■ Assigned task ■
Give back exactly the stretch of data below from the line holding "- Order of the" through the line holding "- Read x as", both ends included, and leave the remaining lines out.

■ Input ■
********************
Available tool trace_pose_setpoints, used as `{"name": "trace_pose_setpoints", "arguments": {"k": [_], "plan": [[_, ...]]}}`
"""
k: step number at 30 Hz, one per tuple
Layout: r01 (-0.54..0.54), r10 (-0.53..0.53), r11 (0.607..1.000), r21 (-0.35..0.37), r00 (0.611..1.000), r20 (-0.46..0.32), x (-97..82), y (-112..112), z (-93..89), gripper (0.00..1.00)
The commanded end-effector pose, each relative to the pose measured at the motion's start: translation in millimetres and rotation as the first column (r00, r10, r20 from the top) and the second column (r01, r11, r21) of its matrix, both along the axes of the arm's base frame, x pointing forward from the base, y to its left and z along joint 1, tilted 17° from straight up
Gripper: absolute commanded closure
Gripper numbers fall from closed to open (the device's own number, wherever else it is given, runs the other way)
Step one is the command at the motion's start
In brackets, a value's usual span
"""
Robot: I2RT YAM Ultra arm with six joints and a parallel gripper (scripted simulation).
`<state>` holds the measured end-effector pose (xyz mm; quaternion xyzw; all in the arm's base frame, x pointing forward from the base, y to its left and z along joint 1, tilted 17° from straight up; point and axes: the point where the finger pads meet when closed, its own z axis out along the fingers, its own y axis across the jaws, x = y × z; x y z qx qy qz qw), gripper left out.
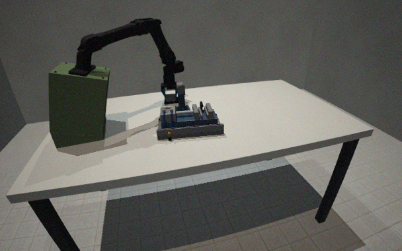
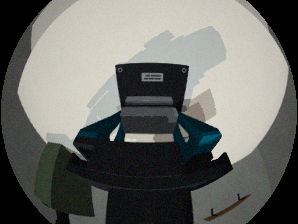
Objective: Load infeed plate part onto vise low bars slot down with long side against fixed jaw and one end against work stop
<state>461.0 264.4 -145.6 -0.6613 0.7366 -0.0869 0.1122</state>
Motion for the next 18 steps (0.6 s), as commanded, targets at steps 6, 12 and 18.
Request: {"name": "trace_pose_setpoints", "arguments": {"k": [6, 12, 18], "plan": [[-0.006, 0.004, 0.999, 0.042, 0.999, 0.046, 15.1, 12.2, 26.5, 1.00], [-0.007, 0.007, 1.000, 0.016, 1.000, 0.002, -2.8, 4.7, 18.3, 1.00], [-0.003, 0.003, 1.000, 0.007, 1.000, 0.008, -5.6, 3.9, 27.3, 1.00]]}}
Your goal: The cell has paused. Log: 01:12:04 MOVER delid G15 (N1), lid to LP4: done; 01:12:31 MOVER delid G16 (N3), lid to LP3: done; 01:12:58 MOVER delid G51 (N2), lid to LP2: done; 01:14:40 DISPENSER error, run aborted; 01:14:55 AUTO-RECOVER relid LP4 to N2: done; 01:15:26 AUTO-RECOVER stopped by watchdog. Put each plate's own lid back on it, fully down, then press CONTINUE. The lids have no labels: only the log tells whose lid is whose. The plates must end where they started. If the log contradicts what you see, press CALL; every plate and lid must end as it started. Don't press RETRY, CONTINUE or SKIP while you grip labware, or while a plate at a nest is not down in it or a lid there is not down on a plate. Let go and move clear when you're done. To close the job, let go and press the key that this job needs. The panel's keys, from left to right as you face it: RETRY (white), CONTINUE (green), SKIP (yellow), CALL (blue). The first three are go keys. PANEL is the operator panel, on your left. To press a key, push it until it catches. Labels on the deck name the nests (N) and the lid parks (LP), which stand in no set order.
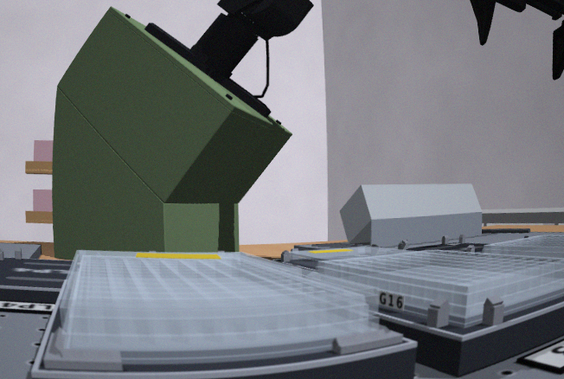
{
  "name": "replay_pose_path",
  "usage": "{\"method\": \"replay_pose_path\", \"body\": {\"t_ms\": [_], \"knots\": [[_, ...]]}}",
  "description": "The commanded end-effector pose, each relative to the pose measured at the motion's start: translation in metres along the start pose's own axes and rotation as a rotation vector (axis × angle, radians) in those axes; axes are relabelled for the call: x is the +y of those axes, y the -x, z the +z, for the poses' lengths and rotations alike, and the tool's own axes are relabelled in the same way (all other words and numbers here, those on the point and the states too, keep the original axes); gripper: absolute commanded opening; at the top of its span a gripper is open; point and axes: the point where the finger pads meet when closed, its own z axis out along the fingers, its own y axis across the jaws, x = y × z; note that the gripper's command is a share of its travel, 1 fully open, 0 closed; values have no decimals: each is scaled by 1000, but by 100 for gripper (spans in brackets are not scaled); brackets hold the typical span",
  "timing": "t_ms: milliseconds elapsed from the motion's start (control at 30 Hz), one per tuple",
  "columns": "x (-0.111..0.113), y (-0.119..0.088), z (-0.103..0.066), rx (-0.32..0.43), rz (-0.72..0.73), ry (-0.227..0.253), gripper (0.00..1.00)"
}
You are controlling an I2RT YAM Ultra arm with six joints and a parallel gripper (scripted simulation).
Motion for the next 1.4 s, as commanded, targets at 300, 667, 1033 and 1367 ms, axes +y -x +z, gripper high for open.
{"method": "replay_pose_path", "body": {"t_ms": [300, 667, 1033, 1367], "knots": [[-47, 26, -3, -62, -92, -46, 100], [-96, 39, -1, -72, -163, -123, 100], [-138, 44, 2, -71, -219, -179, 100], [-181, 38, 4, -36, -284, -251, 100]]}}
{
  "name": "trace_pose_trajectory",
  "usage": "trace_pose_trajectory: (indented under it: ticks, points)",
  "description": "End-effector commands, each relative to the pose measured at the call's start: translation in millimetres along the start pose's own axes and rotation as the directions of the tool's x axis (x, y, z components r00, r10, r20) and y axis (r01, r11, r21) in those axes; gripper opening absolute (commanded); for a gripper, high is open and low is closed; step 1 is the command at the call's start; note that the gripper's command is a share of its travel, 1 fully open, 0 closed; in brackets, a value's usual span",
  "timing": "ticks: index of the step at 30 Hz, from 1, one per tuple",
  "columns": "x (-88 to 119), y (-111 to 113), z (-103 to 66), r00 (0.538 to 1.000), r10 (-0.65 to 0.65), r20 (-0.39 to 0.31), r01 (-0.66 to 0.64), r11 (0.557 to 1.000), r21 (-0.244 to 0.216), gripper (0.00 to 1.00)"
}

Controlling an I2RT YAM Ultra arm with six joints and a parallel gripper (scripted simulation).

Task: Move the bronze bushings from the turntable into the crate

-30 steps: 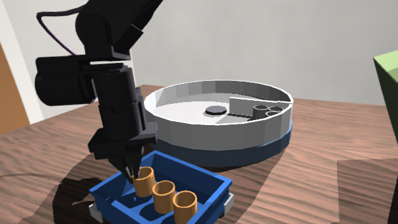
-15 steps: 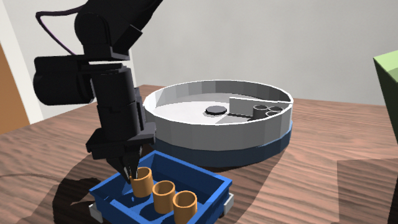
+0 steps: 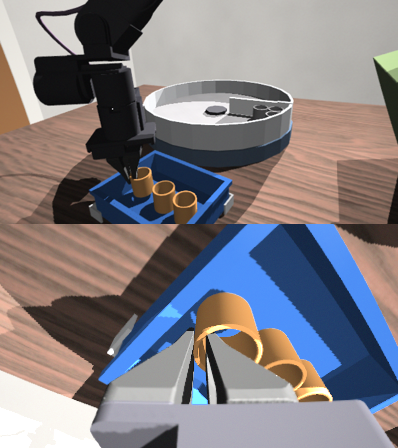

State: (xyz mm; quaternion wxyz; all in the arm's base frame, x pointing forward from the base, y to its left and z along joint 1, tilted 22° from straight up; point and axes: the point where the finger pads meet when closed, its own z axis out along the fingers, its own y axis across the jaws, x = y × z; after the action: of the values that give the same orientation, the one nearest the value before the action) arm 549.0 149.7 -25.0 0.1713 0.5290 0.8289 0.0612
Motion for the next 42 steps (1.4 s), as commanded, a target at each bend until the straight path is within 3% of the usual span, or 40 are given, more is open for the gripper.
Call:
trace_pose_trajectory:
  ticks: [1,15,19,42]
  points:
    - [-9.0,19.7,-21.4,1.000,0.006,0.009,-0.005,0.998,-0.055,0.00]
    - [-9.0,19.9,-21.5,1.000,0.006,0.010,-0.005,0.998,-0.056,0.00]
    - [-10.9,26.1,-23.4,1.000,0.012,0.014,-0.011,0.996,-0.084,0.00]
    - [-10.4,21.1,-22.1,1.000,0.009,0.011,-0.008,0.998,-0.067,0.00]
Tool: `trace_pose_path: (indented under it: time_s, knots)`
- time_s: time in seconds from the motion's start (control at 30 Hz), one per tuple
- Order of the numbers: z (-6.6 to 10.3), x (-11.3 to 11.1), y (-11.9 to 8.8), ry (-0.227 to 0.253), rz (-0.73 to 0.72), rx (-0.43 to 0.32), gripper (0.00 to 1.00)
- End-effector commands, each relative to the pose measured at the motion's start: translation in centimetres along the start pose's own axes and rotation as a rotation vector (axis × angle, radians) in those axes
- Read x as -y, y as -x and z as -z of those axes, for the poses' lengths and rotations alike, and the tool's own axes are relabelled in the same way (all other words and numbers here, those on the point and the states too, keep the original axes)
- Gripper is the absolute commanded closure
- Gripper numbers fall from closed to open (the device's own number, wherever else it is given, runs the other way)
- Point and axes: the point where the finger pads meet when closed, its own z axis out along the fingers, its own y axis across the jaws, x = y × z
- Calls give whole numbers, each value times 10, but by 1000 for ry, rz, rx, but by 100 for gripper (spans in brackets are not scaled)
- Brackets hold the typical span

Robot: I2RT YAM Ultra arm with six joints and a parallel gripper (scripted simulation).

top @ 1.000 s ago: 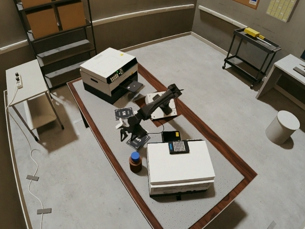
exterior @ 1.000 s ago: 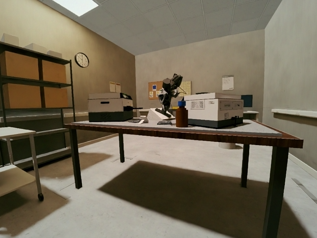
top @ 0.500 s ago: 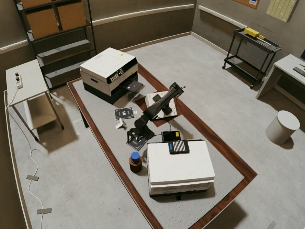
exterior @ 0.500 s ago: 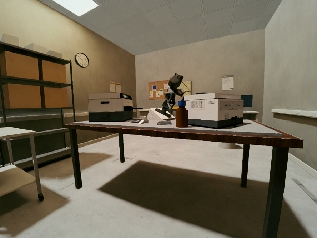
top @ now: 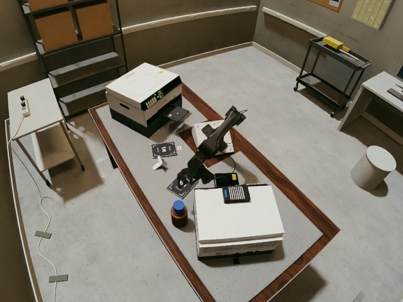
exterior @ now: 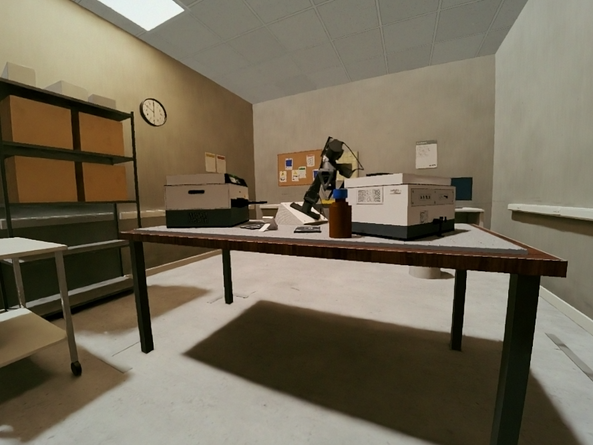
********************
■ Result ■
- Order of the numbers: z (-6.6 to 10.3), x (-11.3 to 11.1), y (-11.9 to 8.8), ry (-0.227 to 0.253), rz (-0.73 to 0.72), rx (-0.43 to 0.32), gripper (0.00 to 1.00)
- End-effector commands, each relative to the pose measured at the motion's start: translation in centimetres along the start pose's own axes and rotation as a rotation vector (axis × angle, radians) in those axes
- Read x as -y, y as -x and z as -z of those axes, for the poses' lengths and rotations alike, and the tool's own axes are relabelled in the same way (all other words and numbers here, those on the point and the states too, keep the original axes)

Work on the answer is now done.